BRIEF – Copy all of the entries that follow, exactly.

- - - - -

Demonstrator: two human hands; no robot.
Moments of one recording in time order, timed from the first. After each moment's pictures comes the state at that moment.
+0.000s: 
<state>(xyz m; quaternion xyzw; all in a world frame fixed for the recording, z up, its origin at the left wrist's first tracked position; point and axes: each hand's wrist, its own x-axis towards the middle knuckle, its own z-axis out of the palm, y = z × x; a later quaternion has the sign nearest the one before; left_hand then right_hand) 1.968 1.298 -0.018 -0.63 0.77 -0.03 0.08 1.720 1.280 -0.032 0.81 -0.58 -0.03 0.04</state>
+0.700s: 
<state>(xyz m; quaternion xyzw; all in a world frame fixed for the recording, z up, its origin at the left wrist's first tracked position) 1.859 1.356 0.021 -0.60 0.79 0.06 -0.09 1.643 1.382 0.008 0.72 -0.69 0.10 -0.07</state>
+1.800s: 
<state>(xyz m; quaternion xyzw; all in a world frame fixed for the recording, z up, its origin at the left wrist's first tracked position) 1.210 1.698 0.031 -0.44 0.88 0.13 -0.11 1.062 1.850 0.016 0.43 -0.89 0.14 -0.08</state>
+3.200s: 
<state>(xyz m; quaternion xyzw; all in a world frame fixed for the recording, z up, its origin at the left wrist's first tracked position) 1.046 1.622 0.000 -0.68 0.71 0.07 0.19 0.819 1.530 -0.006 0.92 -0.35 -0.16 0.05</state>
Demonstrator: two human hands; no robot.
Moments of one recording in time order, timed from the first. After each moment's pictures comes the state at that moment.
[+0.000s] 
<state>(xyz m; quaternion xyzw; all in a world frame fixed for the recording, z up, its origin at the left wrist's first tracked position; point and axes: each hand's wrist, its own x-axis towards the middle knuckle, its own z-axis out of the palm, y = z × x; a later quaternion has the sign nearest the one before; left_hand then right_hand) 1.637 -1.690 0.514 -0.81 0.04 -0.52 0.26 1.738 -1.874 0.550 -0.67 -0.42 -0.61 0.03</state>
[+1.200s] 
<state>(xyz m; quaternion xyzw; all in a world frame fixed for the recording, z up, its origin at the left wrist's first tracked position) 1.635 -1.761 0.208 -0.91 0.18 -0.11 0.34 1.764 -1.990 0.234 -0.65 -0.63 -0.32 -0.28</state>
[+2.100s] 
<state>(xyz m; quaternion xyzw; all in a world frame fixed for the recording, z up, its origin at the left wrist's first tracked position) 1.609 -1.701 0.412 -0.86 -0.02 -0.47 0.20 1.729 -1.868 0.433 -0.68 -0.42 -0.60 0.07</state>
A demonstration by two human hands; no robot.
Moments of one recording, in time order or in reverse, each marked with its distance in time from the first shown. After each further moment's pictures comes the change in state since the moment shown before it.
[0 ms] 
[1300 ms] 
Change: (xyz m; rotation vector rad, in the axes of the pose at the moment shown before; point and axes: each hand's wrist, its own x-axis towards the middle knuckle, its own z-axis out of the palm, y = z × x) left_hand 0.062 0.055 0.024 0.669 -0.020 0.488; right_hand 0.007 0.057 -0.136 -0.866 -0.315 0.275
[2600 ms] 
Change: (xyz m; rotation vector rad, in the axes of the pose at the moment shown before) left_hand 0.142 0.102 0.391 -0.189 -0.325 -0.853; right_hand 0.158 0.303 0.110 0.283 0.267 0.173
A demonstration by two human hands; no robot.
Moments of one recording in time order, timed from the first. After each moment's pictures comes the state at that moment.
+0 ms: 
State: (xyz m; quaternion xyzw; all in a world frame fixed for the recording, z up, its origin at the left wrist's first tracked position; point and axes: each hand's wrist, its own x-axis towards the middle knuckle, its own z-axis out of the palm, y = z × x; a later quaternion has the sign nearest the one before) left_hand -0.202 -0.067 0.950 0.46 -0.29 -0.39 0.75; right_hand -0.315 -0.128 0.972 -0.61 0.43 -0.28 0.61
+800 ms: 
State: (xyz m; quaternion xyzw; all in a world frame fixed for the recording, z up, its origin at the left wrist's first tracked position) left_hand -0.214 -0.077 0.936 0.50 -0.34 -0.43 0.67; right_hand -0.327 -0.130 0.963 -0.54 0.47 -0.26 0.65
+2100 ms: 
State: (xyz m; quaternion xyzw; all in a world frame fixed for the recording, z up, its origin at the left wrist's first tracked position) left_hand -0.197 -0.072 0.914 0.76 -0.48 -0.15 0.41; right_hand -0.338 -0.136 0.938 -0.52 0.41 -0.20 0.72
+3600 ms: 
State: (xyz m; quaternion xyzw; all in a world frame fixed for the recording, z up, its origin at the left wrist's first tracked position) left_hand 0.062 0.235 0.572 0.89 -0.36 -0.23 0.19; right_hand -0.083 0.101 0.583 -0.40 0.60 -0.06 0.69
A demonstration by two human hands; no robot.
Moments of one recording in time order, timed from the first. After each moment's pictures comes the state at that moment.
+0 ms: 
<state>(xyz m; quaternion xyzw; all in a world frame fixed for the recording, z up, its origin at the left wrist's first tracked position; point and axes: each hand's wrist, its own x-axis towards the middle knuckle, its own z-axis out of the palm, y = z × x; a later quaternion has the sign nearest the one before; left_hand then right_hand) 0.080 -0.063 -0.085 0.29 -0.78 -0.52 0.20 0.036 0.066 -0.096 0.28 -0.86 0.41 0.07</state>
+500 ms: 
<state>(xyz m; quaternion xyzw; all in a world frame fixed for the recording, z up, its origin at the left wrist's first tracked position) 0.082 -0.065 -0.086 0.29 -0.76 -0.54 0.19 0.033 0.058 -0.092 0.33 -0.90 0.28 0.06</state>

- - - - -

REPLY –
Demonstrator: two human hands; no robot.
Moments of one recording in time order, timed from the first. After each moment's pictures comes the state at that moment.
+0.000s: 
<state>(xyz m; quaternion xyzw; all in a world frame fixed for the recording, z up, its origin at the left wrist's first tracked position; point and axes: each hand's wrist, its own x-axis towards the middle knuckle, its own z-axis out of the palm, y = z × x; a later quaternion has the sign nearest the one before; left_hand then right_hand) 1.968 1.298 -0.018 -0.63 0.77 -0.03 0.08 1.720 1.280 -0.032 0.81 -0.58 -0.03 0.04</state>
+0.700s: 
<state>(xyz m; quaternion xyzw; all in a world frame fixed for the recording, z up, its origin at the left wrist's first tracked position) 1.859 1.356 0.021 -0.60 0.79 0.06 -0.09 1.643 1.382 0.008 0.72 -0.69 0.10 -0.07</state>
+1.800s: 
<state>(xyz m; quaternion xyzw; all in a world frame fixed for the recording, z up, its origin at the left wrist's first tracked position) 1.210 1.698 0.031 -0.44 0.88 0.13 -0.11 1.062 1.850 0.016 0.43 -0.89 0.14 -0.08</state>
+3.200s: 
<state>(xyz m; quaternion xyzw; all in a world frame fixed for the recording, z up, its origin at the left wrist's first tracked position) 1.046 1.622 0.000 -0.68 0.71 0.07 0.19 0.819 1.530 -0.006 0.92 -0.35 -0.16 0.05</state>
Demonstrator: two human hands; no robot.
Moments of one recording in time order, timed from the first. After each moment's pictures comes the state at that moment.
[+0.000s] 
<state>(xyz m; quaternion xyzw; all in a world frame fixed for the recording, z up, its origin at the left wrist's first tracked position; point and axes: each hand's wrist, its own x-axis towards the middle knuckle, its own z-axis out of the palm, y = z × x; a later quaternion has the sign nearest the one before; left_hand then right_hand) 1.637 -1.690 0.514 -0.81 0.04 -0.52 0.26 1.738 -1.874 0.550 -0.67 -0.42 -0.61 0.03</state>
[+1.200s] 
<state>(xyz m; quaternion xyzw; all in a world frame fixed for the recording, z up, its origin at the left wrist's first tracked position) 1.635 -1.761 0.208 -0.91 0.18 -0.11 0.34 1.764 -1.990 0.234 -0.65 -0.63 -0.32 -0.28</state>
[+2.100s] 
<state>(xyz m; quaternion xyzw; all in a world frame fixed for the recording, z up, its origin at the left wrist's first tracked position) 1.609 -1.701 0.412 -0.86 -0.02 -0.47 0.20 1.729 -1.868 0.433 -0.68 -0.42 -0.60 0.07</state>
A demonstration by two human hands; no robot.
Moments of one recording, in time order or in reverse, each marked with its distance in time from the first shown. After each further moment's pictures comes the change in state since the moment shown before it.
[0 ms] 
[1300 ms] 
Change: (xyz m; rotation vector rad, in the axes of the pose at the moment shown before; point and axes: each hand's wrist, its own x-axis towards the middle knuckle, its own z-axis out of the palm, y = z × x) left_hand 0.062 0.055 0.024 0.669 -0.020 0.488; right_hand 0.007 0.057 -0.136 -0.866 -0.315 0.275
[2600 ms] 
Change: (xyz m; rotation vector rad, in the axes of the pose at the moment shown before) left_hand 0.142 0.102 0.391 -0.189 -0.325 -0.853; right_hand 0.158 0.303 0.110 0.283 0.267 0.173
A demonstration by two human hands; no robot.
Moments of one recording in time order, timed from the first. After each moment's pictures comes the state at that moment.
+0 ms: 
State: (xyz m; quaternion xyzw; all in a world frame fixed for the recording, z up, its origin at the left wrist's first tracked position; point and axes: each hand's wrist, its own x-axis towards the middle knuckle, its own z-axis out of the palm, y = z × x; a later quaternion has the sign nearest the one before) left_hand -0.202 -0.067 0.950 0.46 -0.29 -0.39 0.75; right_hand -0.315 -0.128 0.972 -0.61 0.43 -0.28 0.61
+800 ms: 
State: (xyz m; quaternion xyzw; all in a world frame fixed for the recording, z up, its origin at the left wrist's first tracked position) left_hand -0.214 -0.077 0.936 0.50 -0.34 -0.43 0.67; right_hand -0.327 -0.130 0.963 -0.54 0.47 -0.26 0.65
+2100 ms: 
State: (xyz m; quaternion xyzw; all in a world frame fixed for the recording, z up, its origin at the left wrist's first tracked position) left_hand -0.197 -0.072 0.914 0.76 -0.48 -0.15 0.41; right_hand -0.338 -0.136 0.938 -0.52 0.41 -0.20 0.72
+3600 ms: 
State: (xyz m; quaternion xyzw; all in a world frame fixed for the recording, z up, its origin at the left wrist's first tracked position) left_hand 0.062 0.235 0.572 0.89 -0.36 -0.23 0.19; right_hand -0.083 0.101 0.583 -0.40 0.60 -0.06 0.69
A demonstration by two human hands; no robot.
Moments of one recording in time order, timed from the first. After each moment's pictures comes the state at that moment.
+0 ms: 
<state>(xyz m; quaternion xyzw; all in a world frame fixed for the recording, z up, its origin at the left wrist's first tracked position; point and axes: each hand's wrist, its own x-axis towards the middle knuckle, its own z-axis out of the palm, y = z × x; a later quaternion has the sign nearest the one before; left_hand then right_hand) 0.080 -0.063 -0.085 0.29 -0.78 -0.52 0.20 0.036 0.066 -0.096 0.28 -0.86 0.41 0.07</state>
+500 ms: 
<state>(xyz m; quaternion xyzw; all in a world frame fixed for the recording, z up, its origin at the left wrist's first tracked position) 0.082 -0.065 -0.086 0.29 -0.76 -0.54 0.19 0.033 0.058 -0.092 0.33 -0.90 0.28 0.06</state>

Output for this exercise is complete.